> WHAT NEEDS TO BE DONE:
Can you copy out the data exactly? Leave the images out.

> GIVEN MATERIAL:
════

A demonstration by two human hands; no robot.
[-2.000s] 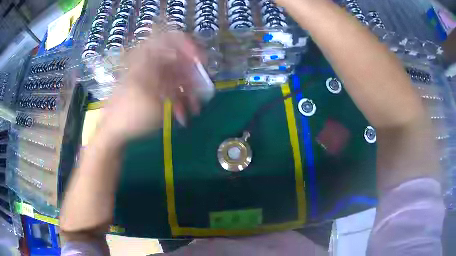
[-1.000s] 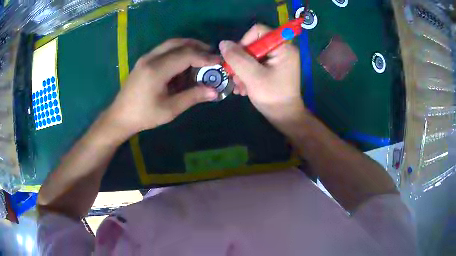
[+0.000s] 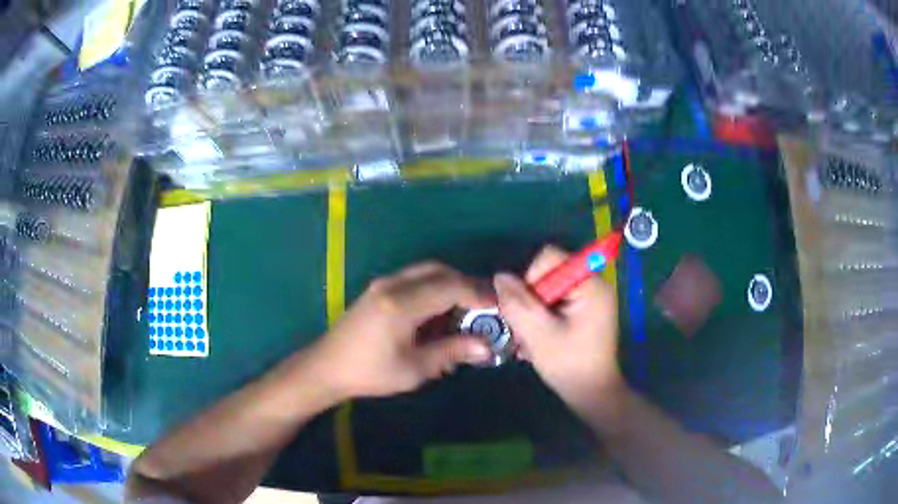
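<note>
My left hand holds a small round part, a silver-white ring with a dark centre, between thumb and fingers near the middle of the green mat. My right hand grips a red pen-type tool with a blue dot on it. The tool slants up to the right, and its front end is at the part, mostly hidden by my fingers. The brass-coloured round piece seen earlier is not clearly visible; something metallic shows just under the part.
Clear trays with rows of ring parts stand behind the mat. Three loose rings and a reddish-brown square lie at right. A blue-dot sheet lies at left. Side trays flank the mat; green tape is at the near edge.
My left hand came from the back trays and now holds a part. My right hand now holds the red tool. Since one second ago, the view has tilted up towards the trays, with the grips unchanged.
</note>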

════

> ANSWER BELOW:
A demonstration by two human hands; no robot.
[-2.000s] 
[-1.000s] 
[+0.000s] 
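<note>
My left hand holds a small round part, a silver-white ring with a dark centre, between thumb and fingers near the middle of the green mat. My right hand grips a red pen-type tool with a blue dot on it. The tool slants up to the right, and its front end is at the part, mostly hidden by my fingers. The brass-coloured round piece seen earlier is not clearly visible; something metallic shows just under the part.
Clear trays with rows of ring parts stand behind the mat. Three loose rings and a reddish-brown square lie at right. A blue-dot sheet lies at left. Side trays flank the mat; green tape is at the near edge.
My left hand came from the back trays and now holds a part. My right hand now holds the red tool. Since one second ago, the view has tilted up towards the trays, with the grips unchanged.
</note>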

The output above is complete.